**What the task asks**
Write out, without any change, the lines in the material below that run from the line with "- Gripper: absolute" through the line with "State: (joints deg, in", both included.
── Records shown ──
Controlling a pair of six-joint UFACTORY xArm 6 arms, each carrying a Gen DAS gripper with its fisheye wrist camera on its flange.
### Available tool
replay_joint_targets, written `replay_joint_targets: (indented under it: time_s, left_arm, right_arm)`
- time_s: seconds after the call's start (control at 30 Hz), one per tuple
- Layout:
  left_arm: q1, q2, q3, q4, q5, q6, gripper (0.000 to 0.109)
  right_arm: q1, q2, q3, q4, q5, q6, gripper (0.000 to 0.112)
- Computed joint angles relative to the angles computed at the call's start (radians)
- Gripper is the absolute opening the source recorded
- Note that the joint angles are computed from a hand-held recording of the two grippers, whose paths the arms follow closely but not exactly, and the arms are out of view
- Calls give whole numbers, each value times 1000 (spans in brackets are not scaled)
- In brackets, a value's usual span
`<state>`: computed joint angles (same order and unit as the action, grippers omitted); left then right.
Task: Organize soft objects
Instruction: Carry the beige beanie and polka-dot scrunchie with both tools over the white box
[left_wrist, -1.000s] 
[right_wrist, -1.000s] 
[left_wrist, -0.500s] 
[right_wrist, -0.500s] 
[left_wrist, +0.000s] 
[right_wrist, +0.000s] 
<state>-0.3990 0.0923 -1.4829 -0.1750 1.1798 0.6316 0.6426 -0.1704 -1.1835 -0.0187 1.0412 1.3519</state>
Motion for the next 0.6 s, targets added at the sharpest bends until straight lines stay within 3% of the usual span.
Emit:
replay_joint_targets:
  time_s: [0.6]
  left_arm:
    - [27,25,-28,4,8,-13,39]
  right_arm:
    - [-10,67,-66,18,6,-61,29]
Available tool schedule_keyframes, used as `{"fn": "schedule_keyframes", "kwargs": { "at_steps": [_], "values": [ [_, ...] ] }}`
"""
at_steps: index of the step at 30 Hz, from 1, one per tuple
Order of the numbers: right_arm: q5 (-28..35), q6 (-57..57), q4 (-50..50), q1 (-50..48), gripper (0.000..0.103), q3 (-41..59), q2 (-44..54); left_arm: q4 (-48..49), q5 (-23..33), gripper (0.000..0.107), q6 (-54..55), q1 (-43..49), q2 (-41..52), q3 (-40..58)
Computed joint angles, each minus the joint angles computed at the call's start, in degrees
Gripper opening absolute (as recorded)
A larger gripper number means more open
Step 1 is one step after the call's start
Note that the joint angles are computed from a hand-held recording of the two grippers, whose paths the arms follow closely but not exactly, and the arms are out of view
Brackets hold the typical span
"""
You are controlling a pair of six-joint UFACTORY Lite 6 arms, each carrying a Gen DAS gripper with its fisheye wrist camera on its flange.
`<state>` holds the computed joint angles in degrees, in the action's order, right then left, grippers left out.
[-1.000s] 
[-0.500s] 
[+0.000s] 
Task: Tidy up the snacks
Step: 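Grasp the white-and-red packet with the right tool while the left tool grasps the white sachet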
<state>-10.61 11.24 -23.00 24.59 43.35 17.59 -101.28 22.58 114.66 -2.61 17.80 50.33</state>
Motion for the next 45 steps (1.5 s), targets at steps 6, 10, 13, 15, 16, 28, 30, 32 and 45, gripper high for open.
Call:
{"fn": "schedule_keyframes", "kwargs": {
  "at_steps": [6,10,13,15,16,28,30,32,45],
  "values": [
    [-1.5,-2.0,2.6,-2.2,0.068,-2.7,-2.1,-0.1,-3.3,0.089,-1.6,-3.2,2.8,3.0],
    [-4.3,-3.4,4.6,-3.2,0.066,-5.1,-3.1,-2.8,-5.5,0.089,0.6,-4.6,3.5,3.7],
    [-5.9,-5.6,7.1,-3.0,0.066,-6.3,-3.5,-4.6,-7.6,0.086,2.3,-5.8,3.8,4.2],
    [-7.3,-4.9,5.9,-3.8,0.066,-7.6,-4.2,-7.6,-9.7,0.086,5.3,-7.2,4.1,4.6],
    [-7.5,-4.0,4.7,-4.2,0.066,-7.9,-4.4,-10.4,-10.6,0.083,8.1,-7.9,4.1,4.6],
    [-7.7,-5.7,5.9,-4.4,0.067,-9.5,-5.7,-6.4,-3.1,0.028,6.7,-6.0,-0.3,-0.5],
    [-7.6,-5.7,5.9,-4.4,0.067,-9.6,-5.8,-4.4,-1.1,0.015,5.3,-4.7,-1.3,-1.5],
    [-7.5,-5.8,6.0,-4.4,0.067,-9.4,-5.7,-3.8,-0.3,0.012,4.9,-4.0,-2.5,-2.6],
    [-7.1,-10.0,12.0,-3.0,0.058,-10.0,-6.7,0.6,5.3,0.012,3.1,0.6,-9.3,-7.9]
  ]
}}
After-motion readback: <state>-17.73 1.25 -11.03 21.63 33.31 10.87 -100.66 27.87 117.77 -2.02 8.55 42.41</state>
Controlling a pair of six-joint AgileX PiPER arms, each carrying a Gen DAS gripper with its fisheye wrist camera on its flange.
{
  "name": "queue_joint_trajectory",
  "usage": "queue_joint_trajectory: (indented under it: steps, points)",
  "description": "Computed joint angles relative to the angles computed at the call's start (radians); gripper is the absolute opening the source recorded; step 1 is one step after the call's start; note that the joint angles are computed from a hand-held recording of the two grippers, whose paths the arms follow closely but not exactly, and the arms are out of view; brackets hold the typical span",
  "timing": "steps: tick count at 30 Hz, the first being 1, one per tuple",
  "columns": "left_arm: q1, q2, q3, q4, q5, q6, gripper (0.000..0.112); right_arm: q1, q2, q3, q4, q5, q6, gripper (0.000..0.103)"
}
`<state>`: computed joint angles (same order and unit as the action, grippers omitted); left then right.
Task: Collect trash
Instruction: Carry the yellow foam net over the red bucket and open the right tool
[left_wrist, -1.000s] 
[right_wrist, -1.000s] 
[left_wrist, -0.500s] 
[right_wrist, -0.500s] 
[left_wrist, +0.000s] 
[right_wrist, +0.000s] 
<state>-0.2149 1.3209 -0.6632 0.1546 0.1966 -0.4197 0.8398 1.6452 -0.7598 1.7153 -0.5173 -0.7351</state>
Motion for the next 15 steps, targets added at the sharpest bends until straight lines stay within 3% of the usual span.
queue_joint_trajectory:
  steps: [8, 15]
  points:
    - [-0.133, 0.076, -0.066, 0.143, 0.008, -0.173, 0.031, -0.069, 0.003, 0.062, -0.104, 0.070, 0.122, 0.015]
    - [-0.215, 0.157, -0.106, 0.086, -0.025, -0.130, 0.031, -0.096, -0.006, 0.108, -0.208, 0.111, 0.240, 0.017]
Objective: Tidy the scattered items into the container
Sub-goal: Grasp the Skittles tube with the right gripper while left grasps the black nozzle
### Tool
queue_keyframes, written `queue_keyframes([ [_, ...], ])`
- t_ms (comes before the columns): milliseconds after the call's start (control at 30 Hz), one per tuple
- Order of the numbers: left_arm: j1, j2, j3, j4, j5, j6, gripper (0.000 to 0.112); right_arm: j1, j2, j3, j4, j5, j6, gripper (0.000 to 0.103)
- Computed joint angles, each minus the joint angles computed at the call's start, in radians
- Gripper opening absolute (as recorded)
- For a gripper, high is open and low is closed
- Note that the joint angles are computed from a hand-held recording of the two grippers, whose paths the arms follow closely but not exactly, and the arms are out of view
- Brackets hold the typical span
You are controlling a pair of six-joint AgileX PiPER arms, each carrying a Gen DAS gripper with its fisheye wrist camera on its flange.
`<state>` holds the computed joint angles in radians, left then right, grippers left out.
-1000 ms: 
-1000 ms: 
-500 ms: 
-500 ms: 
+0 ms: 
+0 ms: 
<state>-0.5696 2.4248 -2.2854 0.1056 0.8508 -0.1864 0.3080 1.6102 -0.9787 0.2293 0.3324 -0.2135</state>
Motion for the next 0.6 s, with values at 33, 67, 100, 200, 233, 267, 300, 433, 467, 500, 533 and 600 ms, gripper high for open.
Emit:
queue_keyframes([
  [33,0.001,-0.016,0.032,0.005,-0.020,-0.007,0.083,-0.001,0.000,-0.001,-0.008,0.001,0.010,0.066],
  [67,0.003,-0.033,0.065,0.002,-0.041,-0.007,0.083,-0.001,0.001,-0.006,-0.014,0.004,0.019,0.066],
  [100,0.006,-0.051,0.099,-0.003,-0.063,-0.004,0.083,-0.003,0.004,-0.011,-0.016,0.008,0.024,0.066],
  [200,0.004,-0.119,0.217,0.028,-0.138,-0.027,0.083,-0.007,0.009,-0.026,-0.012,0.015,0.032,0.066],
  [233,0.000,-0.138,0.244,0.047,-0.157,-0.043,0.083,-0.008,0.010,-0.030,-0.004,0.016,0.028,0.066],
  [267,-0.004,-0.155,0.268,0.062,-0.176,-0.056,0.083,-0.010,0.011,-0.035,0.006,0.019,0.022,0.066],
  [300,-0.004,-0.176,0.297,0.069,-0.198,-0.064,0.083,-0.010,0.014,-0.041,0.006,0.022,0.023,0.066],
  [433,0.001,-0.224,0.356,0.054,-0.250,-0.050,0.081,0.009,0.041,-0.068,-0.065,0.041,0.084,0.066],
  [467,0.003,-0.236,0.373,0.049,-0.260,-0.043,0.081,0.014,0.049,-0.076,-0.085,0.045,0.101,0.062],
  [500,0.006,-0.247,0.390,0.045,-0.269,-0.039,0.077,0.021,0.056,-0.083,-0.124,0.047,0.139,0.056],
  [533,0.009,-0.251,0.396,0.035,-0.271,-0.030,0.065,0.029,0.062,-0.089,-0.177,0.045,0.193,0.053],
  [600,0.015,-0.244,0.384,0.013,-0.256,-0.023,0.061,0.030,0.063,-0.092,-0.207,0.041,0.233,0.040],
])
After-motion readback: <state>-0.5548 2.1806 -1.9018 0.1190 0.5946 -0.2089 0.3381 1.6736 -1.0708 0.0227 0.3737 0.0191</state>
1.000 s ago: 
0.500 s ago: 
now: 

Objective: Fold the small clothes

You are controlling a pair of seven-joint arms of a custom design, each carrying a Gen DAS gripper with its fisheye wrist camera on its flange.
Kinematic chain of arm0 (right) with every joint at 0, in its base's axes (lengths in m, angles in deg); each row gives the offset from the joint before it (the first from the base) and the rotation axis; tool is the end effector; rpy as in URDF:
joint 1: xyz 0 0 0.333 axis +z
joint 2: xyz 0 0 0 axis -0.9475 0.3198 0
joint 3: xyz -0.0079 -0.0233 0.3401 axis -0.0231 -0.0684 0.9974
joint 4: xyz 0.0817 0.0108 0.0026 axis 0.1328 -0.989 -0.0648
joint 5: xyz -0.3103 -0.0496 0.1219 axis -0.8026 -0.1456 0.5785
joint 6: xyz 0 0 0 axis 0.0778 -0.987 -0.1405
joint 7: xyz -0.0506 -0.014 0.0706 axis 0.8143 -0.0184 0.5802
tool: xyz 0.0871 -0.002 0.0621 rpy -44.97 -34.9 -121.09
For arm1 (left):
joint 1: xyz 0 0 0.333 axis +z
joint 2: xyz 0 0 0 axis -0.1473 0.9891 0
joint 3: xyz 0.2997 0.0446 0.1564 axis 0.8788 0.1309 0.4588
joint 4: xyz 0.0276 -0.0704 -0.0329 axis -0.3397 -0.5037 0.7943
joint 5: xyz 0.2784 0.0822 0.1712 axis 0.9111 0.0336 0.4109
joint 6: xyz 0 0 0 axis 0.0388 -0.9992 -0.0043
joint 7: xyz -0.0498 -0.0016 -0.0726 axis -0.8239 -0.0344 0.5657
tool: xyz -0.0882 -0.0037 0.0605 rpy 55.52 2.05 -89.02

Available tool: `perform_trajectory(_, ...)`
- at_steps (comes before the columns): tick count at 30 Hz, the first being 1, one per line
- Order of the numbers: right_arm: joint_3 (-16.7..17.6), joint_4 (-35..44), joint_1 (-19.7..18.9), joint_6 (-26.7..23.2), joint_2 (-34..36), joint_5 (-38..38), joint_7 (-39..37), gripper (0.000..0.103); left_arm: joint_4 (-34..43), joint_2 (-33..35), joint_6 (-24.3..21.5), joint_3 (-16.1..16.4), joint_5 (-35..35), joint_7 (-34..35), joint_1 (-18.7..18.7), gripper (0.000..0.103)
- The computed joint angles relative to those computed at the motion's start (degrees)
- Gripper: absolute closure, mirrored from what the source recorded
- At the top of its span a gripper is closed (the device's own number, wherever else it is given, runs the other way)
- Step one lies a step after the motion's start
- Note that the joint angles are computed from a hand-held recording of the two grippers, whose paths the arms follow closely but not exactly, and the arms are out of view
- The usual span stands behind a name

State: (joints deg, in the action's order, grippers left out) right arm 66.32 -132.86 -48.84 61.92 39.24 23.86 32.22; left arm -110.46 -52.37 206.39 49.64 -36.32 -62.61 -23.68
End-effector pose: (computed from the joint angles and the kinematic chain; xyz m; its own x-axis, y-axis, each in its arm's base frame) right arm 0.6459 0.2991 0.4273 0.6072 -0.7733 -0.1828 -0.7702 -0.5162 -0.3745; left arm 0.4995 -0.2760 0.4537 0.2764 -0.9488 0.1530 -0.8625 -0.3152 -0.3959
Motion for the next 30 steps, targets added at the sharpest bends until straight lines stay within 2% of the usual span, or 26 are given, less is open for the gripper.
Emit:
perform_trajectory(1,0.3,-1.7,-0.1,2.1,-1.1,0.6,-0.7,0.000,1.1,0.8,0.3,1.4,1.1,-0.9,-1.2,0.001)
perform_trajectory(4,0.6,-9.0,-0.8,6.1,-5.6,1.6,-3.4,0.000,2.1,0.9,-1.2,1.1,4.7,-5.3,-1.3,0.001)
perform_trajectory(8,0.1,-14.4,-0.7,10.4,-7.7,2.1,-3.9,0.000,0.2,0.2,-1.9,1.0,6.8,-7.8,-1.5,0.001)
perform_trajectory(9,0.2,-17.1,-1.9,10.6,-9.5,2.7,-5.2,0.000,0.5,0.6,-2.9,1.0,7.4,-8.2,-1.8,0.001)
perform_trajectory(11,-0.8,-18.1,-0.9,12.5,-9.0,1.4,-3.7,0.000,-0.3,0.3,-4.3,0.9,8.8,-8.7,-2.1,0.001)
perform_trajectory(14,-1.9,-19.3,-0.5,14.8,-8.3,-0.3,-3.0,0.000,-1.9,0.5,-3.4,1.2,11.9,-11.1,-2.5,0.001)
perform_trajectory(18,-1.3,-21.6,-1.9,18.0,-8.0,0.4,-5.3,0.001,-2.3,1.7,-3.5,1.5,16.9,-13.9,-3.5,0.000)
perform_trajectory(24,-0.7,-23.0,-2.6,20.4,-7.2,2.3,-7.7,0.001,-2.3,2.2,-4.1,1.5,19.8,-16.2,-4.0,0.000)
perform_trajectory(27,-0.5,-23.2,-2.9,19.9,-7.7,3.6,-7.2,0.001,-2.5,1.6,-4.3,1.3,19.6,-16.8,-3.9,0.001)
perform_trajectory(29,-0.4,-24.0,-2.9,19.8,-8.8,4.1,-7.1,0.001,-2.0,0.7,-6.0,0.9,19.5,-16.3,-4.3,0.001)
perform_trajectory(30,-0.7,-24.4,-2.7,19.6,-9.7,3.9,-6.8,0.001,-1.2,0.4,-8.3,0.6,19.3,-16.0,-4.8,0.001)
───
**Problem solution**
- Gripper: absolute closure, mirrored from what the source recorded
- At the top of its span a gripper is closed (the device's own number, wherever else it is given, runs the other way)
- Step one lies a step after the motion's start
- Note that the joint angles are computed from a hand-held recording of the two grippers, whose paths the arms follow closely but not exactly, and the arms are out of view
- The usual span stands behind a name

State: (joints deg, in the action's order, grippers left out) right arm 66.32 -132.86 -48.84 61.92 39.24 23.86 32.22; left arm -110.46 -52.37 206.39 49.64 -36.32 -62.61 -23.68

Nothing more will be written for this answer.